Oakland has been anything but normal over the past year during the pandemic. But we are starting to see glimpses of normality. Little by little, the whole country is returning to “business as usual”, as they say. And the first real indication that normality is on the horizon for the US was a recent story out of Arkansas.
On the first day of in-person instruction at a junior high school in Pine Bluff, Arkansas, there was a school shooting. Tragically, a 15-year-old boy died.
When I saw this story, I realized it was the first time I had seen such a headline for an entire year. It is difficult to find any data on gun violence in the US since pro-life Republican legislators have courageously banned its collection per the dictates of their masters at the NRA.
The sparse data that I could find confirms my intuition. There were “only” around 10-15 school shootings in 2020. EducationWeek reports 10 while Wikipedia lists 8, though the two data sets are not mutually inclusive. It was quite shocking to learn, considering I do not remember hearing about any of them. By contrast, in 2019 there were about 5 times the number of school shootings, averaging at least 1 per week. CNN reports 45, Wikipedia lists 55, and EducationWeek reports 25. Again, the lists are not consistent. Yet NBC’s School Shooting Tracker reports very different numbers — 1 in 2020 and 5 in 2019. Shockingly, still a 5x difference year-over-year. EducationWeek points out:
The COVID-19 pandemic appears to have interrupted the trend line. That fall off in numbers is probably due to the shift to remote learning for nearly all schools for part or all of 2020.

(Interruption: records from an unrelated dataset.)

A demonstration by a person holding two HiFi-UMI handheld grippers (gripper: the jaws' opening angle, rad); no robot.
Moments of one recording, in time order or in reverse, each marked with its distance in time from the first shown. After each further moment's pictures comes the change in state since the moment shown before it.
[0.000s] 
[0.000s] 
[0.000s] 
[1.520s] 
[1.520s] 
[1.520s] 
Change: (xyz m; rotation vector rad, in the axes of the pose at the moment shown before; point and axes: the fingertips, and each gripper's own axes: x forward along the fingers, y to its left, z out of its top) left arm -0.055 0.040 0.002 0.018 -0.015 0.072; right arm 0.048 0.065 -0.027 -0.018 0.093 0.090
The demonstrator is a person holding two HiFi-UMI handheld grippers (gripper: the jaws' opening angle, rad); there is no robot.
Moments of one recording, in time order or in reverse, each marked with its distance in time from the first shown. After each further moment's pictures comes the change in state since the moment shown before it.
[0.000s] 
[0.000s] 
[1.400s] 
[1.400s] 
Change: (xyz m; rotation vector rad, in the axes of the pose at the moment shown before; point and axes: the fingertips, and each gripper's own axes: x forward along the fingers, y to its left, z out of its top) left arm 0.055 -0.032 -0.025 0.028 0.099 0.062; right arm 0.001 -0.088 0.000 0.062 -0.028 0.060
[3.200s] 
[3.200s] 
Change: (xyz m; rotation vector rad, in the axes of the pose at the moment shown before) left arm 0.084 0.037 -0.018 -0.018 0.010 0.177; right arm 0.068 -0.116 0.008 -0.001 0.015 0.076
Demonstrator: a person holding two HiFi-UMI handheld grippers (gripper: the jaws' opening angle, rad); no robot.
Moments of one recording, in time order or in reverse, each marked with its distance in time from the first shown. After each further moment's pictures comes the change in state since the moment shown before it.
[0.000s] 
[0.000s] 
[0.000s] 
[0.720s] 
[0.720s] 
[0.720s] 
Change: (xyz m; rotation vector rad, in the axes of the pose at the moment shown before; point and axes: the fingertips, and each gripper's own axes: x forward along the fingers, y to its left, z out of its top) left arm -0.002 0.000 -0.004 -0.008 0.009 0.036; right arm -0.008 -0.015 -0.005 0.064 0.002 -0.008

The discrepancy in data is due to two main factors: the heroic prohibition of a centralized national database which makes it difficult to accurately track every incident, and the fact that each organization tracking data on its own uses a different definition of “school shooting” — both of which, yes, are fucking ridiculous. So we are left to pick up the pieces to understand the full picture. The lists on Wikipedia seem to be the most broad, essentially indicating that “someone brought a gun to a school with malicious intent and attempted to use it” or “a firearm was discharged inside a school for any reason”. We can argue about what qualifies, but in my opinion, there should be exactly zero guns being discharged in any school.
So here we are, one month away from the 22-year anniversary of Columbine. Closing schools because of the pandemic likely saved dozens of children’s lives, and avoided traumatizing hundreds of others — not because they avoided exposure to a deadly virus, but because they avoided the threat of indiscriminate gun violence. Nothing is more American than murdering school children in their own school and pretending like there is simply nothing we can do about it.
As schools across the country begin to fully re-open in the coming months, I wonder how many more Sandy Hooks and Parklands we will have in 2021. Like everyone else in this country, I am looking forward to the “normal” America coming back, the America where kids are killed in schools not from a virus, but from effortlessly acquired assault weapons. When regular school shooting trends return, we will know we have fully recovered from this life-threatening disease.